Exercise description: Every entry should come back exactly as written, minus the pictures.

Records drawn from a dataset
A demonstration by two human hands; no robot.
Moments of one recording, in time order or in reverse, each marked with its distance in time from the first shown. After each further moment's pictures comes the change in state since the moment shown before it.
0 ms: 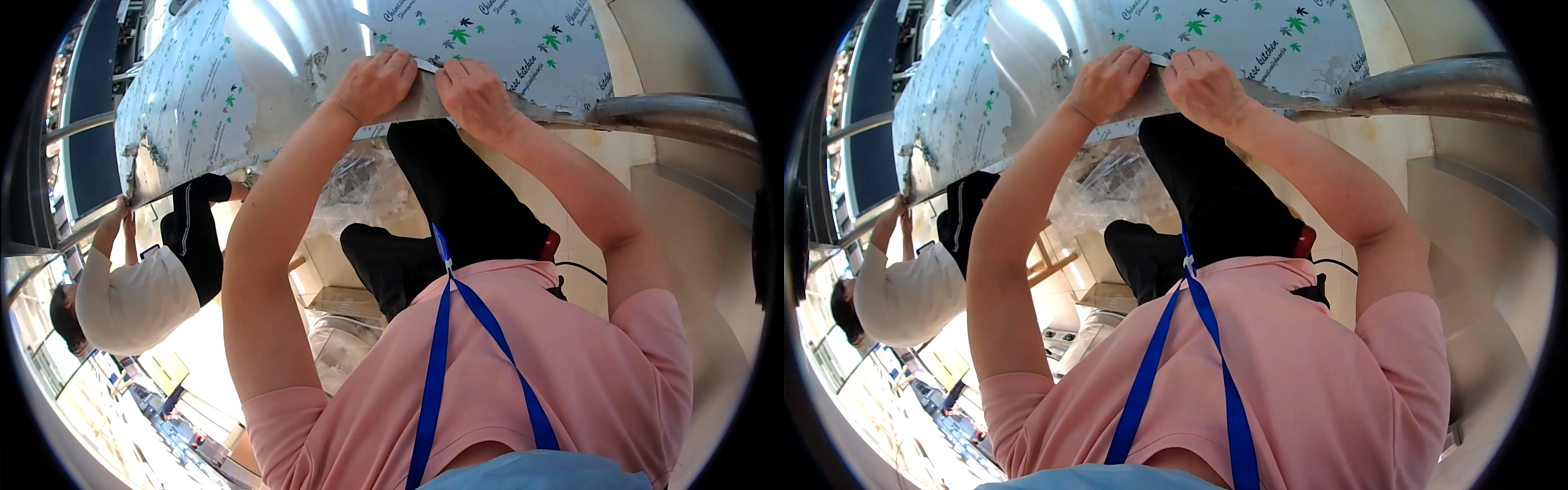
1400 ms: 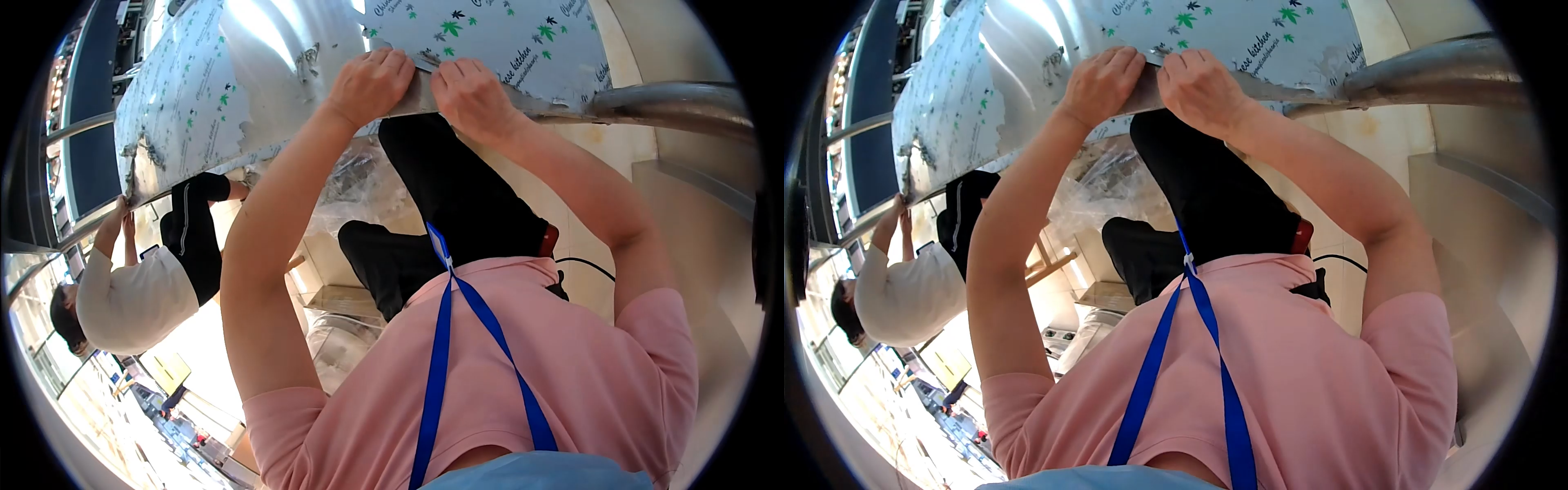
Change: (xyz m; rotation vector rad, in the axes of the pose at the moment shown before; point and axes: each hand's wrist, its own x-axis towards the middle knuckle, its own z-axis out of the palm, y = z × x) left_hand 0.000 0.012 -0.011 0.023 -0.021 -0.016; right_hand -0.009 -0.004 -0.003 -0.060 0.096 -0.092
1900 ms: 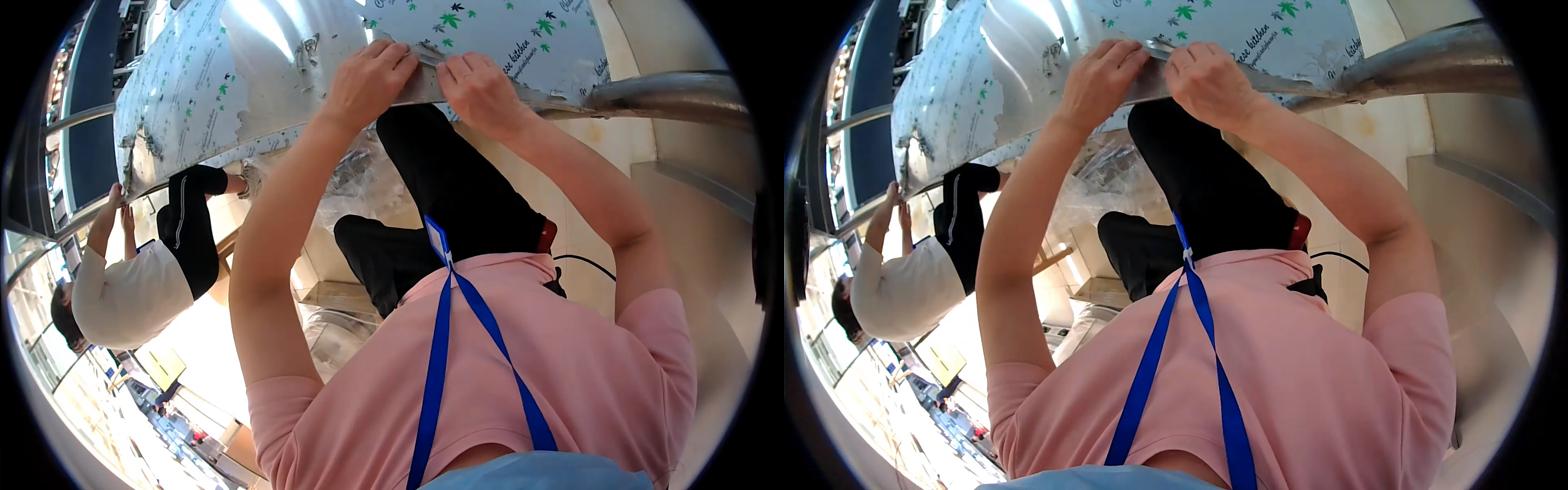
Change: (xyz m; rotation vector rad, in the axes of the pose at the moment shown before) left_hand -0.003 0.012 -0.015 -0.127 -0.033 -0.163; right_hand -0.008 0.005 -0.004 0.004 0.025 -0.031
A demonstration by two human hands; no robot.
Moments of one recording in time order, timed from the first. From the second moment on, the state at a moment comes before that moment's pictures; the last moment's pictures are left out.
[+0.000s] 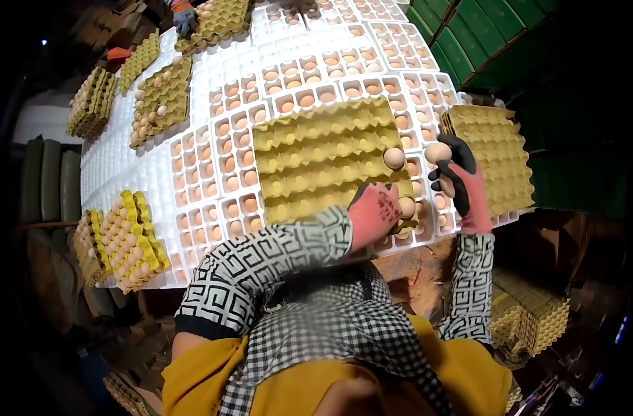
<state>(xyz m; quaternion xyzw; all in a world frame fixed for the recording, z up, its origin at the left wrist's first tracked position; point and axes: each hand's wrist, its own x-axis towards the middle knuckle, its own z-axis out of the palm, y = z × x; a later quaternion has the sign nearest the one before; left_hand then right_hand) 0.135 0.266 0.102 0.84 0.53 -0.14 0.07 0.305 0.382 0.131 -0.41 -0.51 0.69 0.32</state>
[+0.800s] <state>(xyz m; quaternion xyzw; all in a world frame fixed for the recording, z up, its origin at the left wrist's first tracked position) -0.150 0.024 0.082 0.32 0.85 0.35 0.23 0.230 0.316 0.149 -0.41 -0.73 0.46 0.29</state>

Exercise result:
A demonstration by two human hands; no robot.
Moments of one recording, in time order or in reverse, each marked with its distance in time from the first shown. After each further moment's pictures comes the change in state since the moment shown before it.
0 ms: 
1400 ms: 
Change: (xyz m; rotation vector rad, in the axes of the pose at the moment shown before; point and axes: each hand's wrist, its own x-axis towards the middle knuckle, its own z-axis out of the palm, y = z × x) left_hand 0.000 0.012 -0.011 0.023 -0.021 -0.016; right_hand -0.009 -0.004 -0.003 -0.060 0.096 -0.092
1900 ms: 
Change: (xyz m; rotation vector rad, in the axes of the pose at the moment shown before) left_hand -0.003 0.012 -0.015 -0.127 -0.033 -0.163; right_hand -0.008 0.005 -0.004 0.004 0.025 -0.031
A demonstration by two human hands; no robot.
Moments of one recording in time order, timed from the first. From the second moment on, the state at a moment comes before that moment's pictures; the last moment's pictures are left out.
[+0.000s] 
<state>(xyz m; quaternion xyzw; all in a world frame fixed for the recording, z up, its origin at the left wrist's first tracked position; point and axes: each hand's wrist, its own x-axis towards the middle knuckle, its own z-axis out of the palm, y = z × x; a later quaternion has the sign nearest the one before; left_hand then right_hand) 0.135 0.266 0.102 0.84 0.53 -0.14 0.07 0.305 0.382 0.131 -0.41 -0.51 0.69 0.32</state>
[+0.800s] <state>(xyz m; quaternion xyzw; all in a world frame fixed for the recording, z up, its origin at the left wrist's first tracked position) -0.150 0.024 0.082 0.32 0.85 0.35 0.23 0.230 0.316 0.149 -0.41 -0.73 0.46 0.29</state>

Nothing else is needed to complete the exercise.